The method is most applicable to low permeability reservoirs where the conductivity of an equilibrium pack is not needed. In this type of reservoir, the surface area of a fracture face will give up only a finite amount of fluid. It is not necessary for the fracture to have a greater flow capacity to the well bore than the formation has into the fracture. The design also can be applicable in some massive zones where the permeability is higher, but the cost to build an equilibrium pack is prohibitive. With a suspended pack design using the same amount of fluid, a deeper fracture with 100% vertical coverage can be obtained. In many cases, this produces a higher productivity increase with a lower cost.

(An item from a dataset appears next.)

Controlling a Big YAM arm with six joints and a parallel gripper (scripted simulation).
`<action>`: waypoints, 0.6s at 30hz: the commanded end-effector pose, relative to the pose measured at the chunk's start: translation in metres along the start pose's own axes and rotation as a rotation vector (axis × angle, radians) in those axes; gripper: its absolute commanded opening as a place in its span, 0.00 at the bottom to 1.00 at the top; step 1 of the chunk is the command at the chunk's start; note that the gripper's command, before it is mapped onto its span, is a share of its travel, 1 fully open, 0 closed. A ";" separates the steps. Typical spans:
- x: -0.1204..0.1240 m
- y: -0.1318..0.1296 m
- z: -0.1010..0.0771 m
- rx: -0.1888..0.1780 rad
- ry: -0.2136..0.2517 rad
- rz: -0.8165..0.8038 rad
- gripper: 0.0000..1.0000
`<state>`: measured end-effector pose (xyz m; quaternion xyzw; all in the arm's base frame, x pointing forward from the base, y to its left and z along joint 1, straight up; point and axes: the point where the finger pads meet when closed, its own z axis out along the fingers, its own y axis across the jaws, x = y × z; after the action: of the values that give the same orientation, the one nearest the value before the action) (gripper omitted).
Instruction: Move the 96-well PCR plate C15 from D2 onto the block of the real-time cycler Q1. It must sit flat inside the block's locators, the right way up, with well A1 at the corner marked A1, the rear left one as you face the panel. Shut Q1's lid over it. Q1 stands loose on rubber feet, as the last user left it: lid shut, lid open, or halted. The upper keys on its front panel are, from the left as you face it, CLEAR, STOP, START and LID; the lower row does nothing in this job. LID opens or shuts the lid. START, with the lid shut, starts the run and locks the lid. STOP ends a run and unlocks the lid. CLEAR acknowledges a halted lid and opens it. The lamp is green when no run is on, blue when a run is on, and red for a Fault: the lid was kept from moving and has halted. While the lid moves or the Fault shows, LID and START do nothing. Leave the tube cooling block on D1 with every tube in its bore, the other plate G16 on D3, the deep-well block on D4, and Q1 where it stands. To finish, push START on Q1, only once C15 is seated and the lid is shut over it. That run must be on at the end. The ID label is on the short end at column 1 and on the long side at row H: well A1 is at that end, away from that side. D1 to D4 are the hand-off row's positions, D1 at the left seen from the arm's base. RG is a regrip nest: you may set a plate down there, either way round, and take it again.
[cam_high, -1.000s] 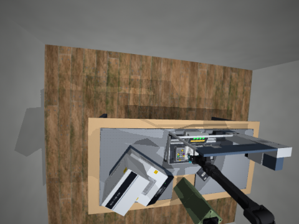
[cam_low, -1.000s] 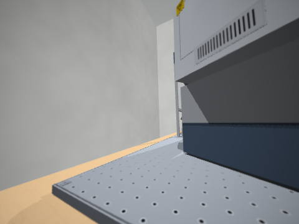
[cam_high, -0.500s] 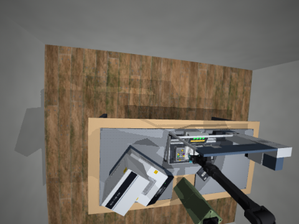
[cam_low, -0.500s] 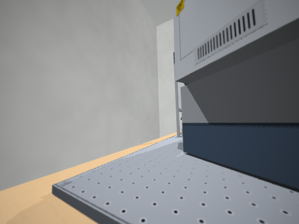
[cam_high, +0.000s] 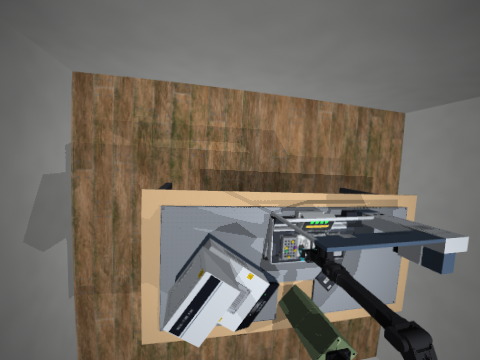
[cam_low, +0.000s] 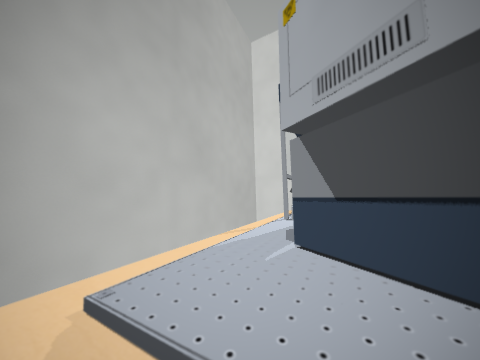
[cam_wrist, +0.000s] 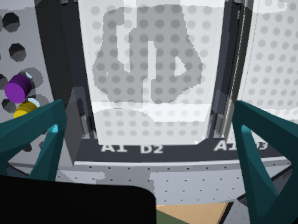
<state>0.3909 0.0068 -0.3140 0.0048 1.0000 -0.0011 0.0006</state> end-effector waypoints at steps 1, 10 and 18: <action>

The design centers on the sand concentration of the sand slurry in a finite number of segments along the fracture length. Using a compound-interest formula, the approximate amount of fluid that has leaked off in each segment is calculated. Then, with the final desired slurry concentration known, the sand concentration needed in each segment when pumped can be calculated.
The design is done in 10 easy steps with a program written for a TI-59 that will do almost all of the calculations included. The design is not applicable to every well, but where it does apply it can (1) give better vertical coverage, (2) get deeper penetration, (3) reduce costs for the same productivity increase, and (4) reduce the amount of load to recover.